(Work required): Check the listing below for lines with the word "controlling" and say how many there are, with nothing but the number.

(Dataset content):
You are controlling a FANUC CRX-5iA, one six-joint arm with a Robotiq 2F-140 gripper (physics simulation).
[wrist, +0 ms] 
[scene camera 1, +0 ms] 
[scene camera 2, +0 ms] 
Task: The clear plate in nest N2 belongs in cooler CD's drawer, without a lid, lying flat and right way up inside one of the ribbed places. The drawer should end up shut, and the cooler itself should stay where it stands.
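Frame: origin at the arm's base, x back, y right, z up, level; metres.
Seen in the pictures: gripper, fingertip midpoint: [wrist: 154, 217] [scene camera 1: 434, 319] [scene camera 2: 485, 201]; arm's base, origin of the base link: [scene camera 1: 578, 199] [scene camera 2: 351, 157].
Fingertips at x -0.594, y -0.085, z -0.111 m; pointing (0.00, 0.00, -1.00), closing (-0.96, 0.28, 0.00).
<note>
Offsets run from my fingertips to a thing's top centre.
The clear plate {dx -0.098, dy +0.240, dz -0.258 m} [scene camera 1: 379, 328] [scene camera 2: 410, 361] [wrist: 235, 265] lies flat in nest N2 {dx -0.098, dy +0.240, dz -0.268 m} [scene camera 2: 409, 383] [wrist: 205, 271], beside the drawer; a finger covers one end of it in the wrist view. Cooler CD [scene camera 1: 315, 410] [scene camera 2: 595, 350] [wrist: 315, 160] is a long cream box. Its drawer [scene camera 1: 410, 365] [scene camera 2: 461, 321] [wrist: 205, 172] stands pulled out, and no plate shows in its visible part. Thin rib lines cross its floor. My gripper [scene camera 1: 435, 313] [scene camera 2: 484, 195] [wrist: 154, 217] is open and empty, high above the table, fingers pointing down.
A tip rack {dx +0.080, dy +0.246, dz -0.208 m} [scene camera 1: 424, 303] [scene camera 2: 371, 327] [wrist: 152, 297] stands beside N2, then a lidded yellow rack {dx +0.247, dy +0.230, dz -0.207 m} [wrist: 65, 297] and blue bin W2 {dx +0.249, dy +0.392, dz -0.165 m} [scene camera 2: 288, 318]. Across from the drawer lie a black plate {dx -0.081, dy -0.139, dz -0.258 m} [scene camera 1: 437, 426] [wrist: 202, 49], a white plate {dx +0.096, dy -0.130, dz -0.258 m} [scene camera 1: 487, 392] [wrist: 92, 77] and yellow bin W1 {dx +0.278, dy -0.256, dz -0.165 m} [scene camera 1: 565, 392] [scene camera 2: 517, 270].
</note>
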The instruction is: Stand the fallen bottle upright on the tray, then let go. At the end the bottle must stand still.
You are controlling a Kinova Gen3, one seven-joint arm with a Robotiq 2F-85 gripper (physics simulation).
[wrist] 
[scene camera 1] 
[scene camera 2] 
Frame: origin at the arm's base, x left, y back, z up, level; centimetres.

(Response below): 2